Look below for the line with "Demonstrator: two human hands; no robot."; begin the copy there and stop after the line with "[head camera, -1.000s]", keeping the text exact and the pictures out.
____
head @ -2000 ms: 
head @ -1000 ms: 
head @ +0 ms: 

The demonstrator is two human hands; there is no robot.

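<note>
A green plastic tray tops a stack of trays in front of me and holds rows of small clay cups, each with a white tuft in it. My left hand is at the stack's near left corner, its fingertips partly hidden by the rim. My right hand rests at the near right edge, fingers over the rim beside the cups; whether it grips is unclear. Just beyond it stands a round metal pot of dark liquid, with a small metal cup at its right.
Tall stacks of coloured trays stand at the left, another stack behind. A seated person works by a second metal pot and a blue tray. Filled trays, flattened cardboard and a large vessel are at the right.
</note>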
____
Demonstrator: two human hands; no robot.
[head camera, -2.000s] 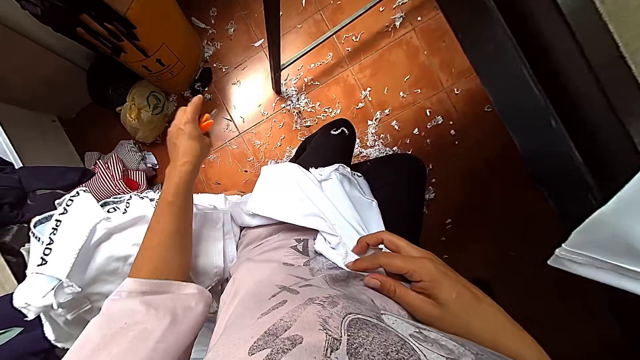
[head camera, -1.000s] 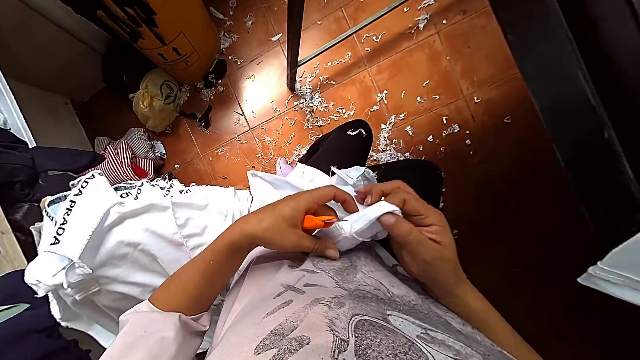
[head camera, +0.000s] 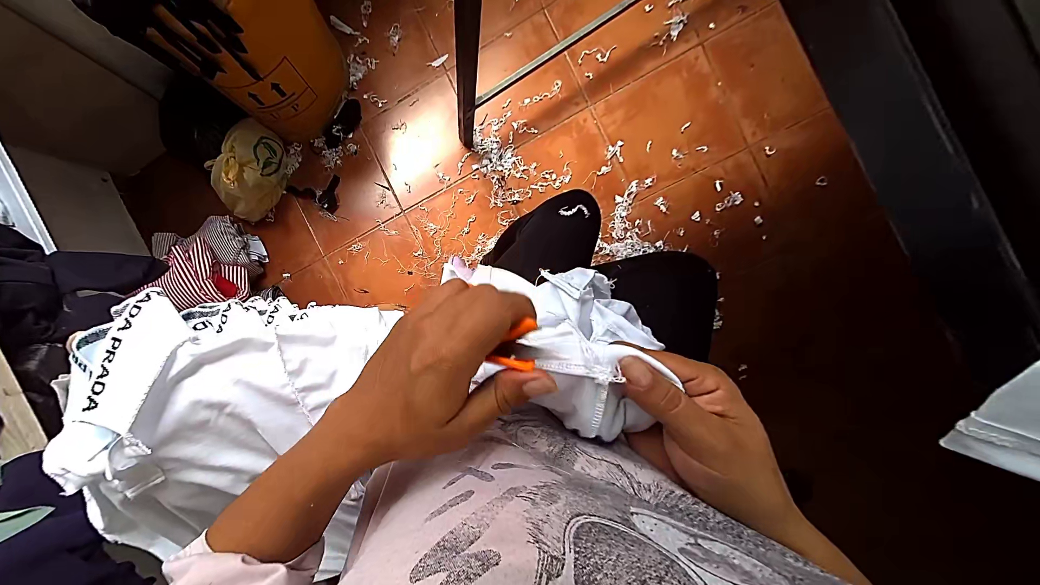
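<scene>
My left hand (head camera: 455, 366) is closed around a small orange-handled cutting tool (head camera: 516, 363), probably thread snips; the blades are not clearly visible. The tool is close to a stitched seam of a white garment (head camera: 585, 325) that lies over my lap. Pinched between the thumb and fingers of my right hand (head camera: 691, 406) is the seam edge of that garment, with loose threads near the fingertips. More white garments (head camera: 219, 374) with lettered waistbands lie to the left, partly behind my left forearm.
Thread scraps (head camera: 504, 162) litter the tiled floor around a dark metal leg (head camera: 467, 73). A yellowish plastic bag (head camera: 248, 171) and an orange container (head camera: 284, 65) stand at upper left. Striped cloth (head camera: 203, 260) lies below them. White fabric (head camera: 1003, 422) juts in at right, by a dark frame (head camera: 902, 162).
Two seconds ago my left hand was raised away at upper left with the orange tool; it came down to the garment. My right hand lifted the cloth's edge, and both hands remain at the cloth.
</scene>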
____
» ANSWER FOR THE TASK:
Demonstrator: two human hands; no robot.
[head camera, -2.000s] 
[head camera, -1.000s] 

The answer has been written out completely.